» SOURCE MATERIAL:
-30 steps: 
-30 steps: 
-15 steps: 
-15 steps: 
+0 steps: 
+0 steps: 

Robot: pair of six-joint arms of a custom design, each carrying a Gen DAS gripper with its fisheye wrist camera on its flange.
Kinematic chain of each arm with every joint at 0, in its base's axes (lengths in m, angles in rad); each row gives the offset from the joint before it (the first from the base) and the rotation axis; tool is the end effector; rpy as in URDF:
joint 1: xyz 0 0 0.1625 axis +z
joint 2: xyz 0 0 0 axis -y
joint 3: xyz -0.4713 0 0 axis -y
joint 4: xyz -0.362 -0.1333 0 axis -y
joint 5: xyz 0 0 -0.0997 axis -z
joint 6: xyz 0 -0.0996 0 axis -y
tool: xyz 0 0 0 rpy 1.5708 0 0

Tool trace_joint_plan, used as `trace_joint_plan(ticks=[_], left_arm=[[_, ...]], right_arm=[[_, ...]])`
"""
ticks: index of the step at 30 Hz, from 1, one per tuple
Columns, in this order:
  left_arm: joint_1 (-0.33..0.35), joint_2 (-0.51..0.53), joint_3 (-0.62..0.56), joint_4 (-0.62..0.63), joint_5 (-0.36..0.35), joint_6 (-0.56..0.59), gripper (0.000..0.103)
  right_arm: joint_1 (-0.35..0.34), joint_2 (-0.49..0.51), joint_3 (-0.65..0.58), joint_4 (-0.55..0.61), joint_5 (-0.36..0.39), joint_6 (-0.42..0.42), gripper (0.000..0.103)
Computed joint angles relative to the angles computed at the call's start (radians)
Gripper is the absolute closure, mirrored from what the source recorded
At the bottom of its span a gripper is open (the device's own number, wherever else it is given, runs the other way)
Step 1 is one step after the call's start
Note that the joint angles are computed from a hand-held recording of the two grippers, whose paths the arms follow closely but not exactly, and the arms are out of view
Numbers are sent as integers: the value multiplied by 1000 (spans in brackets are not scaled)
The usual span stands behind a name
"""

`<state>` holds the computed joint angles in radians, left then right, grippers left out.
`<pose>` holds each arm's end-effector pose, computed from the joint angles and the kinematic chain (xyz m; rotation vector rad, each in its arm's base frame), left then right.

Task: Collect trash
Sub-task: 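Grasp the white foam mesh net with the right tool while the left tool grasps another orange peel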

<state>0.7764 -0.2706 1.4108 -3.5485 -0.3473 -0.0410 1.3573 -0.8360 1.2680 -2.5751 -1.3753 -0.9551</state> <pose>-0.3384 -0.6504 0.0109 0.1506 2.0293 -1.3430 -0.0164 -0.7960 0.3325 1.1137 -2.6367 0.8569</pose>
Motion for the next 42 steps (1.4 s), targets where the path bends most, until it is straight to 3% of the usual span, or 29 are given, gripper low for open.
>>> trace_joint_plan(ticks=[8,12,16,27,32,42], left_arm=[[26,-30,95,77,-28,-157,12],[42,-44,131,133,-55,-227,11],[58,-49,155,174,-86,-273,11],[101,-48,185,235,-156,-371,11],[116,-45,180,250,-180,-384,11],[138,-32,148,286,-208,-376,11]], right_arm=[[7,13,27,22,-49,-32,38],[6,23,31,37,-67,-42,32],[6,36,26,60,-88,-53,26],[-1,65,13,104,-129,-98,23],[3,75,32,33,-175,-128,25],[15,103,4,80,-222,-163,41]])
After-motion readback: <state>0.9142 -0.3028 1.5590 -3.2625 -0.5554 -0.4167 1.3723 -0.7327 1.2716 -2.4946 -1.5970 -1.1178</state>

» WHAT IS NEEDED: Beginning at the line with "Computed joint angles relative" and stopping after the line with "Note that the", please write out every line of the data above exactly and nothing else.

» SOLUTION TO THE PROBLEM:
Computed joint angles relative to the angles computed at the call's start (radians)
Gripper is the absolute closure, mirrored from what the source recorded
At the bottom of its span a gripper is open (the device's own number, wherever else it is given, runs the other way)
Step 1 is one step after the call's start
Note that the joint angles are computed from a hand-held recording of the two grippers, whose paths the arms follow closely but not exactly, and the arms are out of view

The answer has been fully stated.